Walaupun kesal, sikap dan kepolosan Nayla membuat hatinya terus berdebar. Entah apa yang terjadi dengan dirinya, Hendru sendiri tak mengerti dengan perasaannya. Seumur hidup, baru kali ini dia merasa nyaman di dekat seorang gadis.
"Tunggu sebentar ya, aku mau ke panggung dulu!" ucap Nayla.
"Ngapain?" tanya Hendru bingung.
"Mau mandi! Yaelah Pak, eh Tuan. Mau ngapain lagi? Aina itu suaranya bagus, aku akan meminta MC memanggilnya untuk bernyanyi."
Nayla bangkit dari duduknya, kemudian melenggang menuju panggung. Setelah berbicara dengan MC yang memimpin acara, Nayla kembali ke tempat duduknya.
...****************...
"Selamat malam dan selamat datang kepada para tamu undangan yang sudah menyempatkan diri hadir di acara pernikahan Tuan Arhan dan Nyonya Aina, doa terbaik untuk mereka berdua."
"Kepada para tamu, silahkan mencicipi hidangan yang sudah disediakan oleh Tuan rumah!"
"Sesuai permintaan seseorang, saya selaku MC meminta dengan sangat kepada Nyonya Aina untuk naik ke atas panggung dan menyumbangkan suara emasnya. Tuan Arhan juga boleh menemani istrinya!" seru MC itu.
Mendengar itu, Aina membulatkan matanya lebar, lalu menatap Arhan dengan intens. Pikirnya, Arhan lah yang meminta MC memanggilnya.
"Kenapa melihat Abang seperti itu? Bukan Abang, sumpah!" bantah Arhan sembari melebarkan sepuluh jarinya.
Aina menatap sekelilingnya. Saat menangkap keberadaan Nayla yang tengah bertepuk tangan, dia langsung menyadari kalau itu perbuatan sahabatnya.

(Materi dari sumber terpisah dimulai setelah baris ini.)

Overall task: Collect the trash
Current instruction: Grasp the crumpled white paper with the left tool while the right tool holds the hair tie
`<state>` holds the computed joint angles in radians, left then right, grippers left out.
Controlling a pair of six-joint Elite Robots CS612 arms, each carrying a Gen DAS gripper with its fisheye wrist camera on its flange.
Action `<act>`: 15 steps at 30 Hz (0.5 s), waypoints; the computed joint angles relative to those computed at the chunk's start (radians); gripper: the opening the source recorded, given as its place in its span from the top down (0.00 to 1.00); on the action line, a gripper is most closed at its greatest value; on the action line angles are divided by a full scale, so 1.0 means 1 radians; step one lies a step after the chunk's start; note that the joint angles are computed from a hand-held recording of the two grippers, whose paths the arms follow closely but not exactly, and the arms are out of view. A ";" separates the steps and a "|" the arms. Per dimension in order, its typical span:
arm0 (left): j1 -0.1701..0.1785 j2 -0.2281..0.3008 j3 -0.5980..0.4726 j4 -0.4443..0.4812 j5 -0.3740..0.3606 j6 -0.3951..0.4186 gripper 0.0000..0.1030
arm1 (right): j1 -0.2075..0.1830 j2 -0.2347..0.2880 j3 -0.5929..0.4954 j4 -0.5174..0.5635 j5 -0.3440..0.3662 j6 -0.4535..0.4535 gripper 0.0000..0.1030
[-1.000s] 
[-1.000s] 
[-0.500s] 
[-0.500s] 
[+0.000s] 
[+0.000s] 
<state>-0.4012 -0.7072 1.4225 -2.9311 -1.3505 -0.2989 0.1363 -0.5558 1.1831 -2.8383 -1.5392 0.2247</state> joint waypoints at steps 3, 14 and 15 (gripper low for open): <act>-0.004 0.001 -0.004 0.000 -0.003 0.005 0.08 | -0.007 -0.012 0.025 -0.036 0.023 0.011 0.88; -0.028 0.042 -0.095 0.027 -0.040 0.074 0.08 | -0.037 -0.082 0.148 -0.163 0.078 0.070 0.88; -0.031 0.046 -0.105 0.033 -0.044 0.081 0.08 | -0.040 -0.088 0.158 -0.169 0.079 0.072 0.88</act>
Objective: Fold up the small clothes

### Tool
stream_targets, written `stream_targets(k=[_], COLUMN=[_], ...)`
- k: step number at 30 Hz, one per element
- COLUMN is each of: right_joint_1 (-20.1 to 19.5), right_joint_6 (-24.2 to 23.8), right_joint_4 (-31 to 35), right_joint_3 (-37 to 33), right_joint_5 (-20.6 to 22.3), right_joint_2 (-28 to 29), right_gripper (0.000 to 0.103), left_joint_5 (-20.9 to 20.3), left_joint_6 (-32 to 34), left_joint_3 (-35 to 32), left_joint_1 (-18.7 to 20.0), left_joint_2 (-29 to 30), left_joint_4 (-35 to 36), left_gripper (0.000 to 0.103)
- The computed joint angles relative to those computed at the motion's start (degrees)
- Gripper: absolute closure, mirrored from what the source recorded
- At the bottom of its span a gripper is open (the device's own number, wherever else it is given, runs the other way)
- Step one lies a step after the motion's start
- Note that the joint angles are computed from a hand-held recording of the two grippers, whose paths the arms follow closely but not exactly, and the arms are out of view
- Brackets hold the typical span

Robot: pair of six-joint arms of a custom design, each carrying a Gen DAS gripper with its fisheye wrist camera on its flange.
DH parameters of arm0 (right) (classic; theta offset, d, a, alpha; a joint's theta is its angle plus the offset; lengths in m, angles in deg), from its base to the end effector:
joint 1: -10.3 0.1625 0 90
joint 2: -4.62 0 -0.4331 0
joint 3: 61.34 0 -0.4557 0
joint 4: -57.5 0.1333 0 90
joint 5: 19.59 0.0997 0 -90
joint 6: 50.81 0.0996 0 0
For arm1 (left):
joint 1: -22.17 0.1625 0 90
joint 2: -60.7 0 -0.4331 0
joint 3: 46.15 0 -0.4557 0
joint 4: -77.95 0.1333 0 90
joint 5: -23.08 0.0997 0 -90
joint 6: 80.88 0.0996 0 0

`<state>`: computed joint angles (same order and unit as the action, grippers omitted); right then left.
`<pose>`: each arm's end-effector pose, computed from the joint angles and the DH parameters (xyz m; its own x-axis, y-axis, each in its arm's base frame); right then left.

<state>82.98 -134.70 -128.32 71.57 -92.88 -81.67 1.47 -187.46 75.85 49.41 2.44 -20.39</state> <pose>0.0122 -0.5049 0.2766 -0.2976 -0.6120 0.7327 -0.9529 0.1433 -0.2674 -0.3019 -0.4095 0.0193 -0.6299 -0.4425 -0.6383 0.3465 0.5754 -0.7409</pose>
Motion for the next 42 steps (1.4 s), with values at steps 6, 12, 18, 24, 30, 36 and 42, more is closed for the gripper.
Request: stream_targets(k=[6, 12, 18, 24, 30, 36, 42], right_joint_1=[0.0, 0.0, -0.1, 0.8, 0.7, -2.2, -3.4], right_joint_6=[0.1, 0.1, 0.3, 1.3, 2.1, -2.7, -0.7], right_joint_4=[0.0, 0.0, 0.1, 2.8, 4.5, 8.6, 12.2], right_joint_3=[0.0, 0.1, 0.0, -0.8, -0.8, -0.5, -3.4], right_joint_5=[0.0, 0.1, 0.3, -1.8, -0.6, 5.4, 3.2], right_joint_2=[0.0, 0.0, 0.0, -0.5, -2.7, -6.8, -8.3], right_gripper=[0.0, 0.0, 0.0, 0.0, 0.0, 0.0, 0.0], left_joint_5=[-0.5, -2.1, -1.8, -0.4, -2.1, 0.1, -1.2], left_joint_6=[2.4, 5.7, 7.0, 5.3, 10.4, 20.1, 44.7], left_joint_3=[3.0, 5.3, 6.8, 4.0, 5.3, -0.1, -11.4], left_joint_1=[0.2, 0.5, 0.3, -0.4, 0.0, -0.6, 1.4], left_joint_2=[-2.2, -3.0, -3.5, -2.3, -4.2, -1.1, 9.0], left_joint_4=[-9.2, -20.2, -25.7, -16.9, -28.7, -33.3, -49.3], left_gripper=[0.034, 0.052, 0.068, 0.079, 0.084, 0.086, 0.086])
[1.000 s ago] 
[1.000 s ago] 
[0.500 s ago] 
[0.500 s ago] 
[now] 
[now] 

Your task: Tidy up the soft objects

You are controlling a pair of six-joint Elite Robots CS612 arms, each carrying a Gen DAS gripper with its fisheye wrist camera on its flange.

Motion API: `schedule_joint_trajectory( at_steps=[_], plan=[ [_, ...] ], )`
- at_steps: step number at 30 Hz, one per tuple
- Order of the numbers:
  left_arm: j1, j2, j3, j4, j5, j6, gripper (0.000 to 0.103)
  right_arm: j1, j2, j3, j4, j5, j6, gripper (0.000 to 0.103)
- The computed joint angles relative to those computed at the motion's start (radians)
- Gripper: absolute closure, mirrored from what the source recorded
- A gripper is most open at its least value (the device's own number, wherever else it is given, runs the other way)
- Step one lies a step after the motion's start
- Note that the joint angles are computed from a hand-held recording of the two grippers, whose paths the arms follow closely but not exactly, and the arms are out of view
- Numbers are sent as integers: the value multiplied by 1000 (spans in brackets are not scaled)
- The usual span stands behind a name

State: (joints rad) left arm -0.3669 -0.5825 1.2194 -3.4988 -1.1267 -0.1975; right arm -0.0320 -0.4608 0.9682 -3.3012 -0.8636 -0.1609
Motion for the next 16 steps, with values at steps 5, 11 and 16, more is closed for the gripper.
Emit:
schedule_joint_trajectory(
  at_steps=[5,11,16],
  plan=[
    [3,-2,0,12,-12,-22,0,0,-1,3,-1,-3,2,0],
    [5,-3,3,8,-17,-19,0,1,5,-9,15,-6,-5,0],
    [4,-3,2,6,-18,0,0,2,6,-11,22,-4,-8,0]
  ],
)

"Ayo Aina, naiklah! Mama dan Papa ingin mendengar mu bernyanyi." pinta Leona kegirangan.
"Tapi Ma...,"
"Pergilah! Apa mau Abang temani?" tawar Arhan.
Aina menatap Arhan dengan intens, lalu tersenyum kecil dan menggenggam tangan suaminya erat. Keduanya meninggalkan pelaminan dan melangkah menuju panggung.